##### Data section

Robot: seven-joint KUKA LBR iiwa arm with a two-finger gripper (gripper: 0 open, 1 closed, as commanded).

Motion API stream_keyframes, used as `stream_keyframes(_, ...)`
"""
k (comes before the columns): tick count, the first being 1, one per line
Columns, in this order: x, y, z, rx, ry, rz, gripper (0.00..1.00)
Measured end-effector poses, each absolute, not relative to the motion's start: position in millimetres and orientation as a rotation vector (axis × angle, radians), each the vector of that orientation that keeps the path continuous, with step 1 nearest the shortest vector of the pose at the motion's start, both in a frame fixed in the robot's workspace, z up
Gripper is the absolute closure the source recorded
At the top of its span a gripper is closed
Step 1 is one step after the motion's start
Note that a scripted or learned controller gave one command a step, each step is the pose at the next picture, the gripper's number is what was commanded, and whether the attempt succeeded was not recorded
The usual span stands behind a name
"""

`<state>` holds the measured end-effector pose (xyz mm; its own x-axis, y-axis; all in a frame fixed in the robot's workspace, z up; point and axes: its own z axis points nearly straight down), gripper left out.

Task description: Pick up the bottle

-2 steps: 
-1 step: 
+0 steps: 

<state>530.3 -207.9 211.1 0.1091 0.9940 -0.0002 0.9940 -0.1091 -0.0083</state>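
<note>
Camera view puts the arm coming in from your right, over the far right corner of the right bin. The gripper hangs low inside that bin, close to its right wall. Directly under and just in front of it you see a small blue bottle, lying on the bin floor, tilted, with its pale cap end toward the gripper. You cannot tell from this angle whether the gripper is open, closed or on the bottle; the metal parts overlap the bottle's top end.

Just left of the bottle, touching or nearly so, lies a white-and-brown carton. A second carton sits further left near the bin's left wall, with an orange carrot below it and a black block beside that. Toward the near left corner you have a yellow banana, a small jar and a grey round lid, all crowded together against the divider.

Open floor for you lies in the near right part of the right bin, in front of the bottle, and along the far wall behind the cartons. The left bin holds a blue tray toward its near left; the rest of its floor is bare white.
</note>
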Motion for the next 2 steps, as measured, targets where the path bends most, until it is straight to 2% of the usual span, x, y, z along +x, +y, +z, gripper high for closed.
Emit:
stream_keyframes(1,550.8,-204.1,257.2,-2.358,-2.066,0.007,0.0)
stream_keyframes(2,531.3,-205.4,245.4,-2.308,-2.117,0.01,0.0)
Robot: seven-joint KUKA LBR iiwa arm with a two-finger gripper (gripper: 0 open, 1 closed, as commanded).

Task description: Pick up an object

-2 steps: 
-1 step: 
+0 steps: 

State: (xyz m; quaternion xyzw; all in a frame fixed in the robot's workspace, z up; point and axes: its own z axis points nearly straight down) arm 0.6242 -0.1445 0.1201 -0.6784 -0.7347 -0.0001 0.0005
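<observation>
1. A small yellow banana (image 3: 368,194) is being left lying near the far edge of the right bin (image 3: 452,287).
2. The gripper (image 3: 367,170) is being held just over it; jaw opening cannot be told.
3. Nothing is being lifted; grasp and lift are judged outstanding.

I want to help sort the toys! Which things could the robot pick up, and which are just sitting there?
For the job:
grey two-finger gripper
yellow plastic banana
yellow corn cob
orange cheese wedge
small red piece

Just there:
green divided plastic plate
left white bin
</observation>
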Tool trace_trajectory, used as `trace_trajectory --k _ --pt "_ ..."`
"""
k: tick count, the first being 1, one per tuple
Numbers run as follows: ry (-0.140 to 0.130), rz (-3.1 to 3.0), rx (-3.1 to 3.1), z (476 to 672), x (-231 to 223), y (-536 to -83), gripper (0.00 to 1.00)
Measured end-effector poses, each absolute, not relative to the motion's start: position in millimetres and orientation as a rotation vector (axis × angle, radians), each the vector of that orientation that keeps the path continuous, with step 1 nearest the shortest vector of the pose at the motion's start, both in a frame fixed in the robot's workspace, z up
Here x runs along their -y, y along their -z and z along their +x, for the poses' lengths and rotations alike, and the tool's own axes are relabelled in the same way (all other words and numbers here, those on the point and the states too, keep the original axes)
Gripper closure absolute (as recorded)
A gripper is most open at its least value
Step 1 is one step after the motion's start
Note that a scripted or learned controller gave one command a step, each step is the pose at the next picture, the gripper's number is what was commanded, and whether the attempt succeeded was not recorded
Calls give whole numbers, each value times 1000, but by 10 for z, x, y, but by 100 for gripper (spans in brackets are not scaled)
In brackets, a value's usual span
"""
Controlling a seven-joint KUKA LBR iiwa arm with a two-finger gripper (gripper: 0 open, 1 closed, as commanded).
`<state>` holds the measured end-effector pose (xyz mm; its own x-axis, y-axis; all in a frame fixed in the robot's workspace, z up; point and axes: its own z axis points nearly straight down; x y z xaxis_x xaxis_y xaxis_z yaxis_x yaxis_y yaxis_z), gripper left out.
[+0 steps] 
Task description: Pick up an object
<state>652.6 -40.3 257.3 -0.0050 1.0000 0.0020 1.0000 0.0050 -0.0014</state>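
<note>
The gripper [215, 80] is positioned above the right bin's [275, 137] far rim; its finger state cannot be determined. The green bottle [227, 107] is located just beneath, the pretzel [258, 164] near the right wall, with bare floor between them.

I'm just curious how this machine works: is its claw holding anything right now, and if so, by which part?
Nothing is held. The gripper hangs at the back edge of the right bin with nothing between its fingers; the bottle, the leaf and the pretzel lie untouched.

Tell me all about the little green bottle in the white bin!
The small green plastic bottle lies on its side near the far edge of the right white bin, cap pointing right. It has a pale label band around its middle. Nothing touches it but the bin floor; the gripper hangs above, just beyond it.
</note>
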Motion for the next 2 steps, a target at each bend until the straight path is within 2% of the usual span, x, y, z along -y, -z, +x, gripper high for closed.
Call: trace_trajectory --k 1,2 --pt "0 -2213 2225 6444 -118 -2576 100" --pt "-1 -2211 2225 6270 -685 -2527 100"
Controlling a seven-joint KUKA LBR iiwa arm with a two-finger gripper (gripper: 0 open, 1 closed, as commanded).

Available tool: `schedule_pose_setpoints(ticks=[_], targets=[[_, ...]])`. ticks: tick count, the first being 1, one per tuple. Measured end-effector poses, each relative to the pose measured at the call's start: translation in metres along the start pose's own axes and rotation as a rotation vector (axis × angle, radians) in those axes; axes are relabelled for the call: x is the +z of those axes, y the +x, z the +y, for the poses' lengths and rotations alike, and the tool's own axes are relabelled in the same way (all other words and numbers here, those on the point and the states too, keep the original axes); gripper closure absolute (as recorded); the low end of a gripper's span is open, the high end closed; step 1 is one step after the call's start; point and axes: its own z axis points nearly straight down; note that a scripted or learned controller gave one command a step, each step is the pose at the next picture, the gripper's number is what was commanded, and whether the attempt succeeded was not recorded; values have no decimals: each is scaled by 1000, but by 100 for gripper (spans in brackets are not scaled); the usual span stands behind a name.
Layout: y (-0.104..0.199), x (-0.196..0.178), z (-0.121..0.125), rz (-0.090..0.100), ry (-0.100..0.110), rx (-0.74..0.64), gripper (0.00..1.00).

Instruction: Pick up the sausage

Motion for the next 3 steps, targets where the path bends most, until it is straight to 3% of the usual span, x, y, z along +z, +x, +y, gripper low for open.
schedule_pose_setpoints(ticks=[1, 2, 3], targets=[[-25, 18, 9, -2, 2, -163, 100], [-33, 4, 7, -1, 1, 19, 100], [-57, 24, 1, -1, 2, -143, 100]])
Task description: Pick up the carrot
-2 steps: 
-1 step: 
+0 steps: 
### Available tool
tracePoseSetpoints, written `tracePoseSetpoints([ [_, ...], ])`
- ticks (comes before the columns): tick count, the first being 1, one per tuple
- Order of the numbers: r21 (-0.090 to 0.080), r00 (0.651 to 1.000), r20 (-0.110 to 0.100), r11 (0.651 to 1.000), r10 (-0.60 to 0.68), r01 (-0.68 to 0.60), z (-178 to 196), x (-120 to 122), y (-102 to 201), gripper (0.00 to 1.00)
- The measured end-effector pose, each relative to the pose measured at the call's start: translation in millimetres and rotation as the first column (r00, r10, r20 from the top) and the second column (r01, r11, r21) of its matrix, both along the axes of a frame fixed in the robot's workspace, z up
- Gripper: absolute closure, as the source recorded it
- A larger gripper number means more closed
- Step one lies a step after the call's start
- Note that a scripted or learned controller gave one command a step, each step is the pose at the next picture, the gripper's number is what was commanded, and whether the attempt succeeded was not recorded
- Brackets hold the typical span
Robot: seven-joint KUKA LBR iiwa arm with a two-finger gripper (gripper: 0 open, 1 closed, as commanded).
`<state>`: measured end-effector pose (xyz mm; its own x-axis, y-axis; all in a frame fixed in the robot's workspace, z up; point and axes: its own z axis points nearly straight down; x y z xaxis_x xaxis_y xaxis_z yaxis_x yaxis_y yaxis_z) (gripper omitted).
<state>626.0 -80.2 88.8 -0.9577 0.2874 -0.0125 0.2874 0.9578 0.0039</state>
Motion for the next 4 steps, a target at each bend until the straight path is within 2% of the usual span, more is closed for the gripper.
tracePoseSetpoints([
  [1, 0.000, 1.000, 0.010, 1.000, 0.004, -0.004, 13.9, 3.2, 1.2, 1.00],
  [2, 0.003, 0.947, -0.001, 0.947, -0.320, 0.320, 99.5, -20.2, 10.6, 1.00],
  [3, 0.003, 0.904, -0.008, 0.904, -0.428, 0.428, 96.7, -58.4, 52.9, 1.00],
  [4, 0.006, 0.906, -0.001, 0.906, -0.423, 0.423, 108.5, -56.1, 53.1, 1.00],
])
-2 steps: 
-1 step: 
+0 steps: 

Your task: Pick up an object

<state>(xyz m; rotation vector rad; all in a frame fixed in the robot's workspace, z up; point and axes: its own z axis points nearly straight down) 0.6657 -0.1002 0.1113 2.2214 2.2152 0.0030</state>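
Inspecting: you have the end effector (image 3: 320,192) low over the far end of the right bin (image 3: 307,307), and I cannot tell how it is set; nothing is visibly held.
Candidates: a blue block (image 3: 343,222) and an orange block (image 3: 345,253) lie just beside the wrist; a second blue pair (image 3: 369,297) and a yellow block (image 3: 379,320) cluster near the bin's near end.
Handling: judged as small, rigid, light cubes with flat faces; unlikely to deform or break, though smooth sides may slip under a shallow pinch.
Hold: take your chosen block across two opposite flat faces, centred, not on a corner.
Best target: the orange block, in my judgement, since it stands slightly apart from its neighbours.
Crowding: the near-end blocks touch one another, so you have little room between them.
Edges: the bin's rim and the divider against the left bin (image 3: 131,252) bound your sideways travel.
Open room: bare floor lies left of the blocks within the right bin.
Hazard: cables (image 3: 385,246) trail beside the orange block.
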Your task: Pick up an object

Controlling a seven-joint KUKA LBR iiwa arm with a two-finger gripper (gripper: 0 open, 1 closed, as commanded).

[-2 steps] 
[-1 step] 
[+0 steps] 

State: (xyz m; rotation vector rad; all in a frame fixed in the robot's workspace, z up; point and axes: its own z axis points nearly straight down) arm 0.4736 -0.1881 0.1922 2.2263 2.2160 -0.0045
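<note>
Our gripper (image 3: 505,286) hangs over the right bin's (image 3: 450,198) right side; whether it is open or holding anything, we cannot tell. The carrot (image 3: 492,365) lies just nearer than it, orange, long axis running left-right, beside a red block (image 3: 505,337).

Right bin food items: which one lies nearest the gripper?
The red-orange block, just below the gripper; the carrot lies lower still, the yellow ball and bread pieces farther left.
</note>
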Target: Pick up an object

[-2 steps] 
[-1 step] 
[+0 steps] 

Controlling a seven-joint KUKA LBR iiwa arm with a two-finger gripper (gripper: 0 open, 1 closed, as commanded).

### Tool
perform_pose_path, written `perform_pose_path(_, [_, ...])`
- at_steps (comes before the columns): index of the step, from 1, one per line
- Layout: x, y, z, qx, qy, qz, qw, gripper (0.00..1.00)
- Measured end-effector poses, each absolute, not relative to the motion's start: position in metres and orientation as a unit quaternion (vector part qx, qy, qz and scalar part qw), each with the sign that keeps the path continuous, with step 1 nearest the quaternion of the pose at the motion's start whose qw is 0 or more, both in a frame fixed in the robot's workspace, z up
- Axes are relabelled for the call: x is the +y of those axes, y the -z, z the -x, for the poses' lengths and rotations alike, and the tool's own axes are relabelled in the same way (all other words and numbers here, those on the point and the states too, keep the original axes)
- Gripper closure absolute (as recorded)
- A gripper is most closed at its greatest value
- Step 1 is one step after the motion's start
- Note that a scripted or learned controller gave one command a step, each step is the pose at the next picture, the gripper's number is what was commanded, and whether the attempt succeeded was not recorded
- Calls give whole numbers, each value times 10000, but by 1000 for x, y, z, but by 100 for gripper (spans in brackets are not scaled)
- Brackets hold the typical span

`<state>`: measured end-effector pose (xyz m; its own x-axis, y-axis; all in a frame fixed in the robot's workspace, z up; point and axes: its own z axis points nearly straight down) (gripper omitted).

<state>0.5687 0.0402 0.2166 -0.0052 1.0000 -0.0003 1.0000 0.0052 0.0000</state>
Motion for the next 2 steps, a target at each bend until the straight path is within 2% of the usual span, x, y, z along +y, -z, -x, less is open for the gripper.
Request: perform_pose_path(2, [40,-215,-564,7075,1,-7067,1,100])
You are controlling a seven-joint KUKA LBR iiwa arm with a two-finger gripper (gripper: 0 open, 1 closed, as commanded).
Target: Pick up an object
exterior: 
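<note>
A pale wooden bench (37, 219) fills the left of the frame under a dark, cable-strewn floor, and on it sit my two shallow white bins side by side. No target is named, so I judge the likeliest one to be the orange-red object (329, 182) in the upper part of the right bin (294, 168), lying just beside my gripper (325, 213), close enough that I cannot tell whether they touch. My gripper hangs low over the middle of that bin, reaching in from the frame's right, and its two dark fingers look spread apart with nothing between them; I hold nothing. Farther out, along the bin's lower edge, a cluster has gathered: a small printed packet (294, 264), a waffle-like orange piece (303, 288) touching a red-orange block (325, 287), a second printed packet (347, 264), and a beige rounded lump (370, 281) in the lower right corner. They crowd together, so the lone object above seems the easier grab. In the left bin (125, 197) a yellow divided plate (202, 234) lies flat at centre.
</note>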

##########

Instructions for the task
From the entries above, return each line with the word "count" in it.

Answer to this problem
k (comes before the columns): tick count, the first being 1, one per line
k: tick count, the first being 1, one per tuple
Available tool: `schedule_pose_setpoints(ticks=[_], targets=[[_, ...]])`. ticks: tick count, the first being 1, one per tuple. Measured end-effector poses, each relative to the pose measured at the call's start: translation in metres along the start pose's own axes and rotation as a rotation vector (axis × angle, radians) in those axes; axes are relabelled for the call: x is the +z of those axes, y the +x, z the +y, for the poses' lengths and rotations alike, and the tool's own axes are relabelled in the same way (all other words and numbers here, those on the point and the states too, keep the original axes); gripper closure absolute (as recorded); the low end of a gripper's span is open, the high end closed; step 1 is one step after the call's start; point and axes: its own z axis points nearly straight down; note that a scripted or learned controller gave one command a step, each step is the pose at the next picture, the gripper's number is what was commanded, and whether the attempt succeeded was not recorded; values have no decimals: each is scaled by 1000, but by 100 for gripper (spans in brackets are not scaled); the usual span stands behind a name.
- ticks (comes before the columns): tick count, the first being 1, one per tuple

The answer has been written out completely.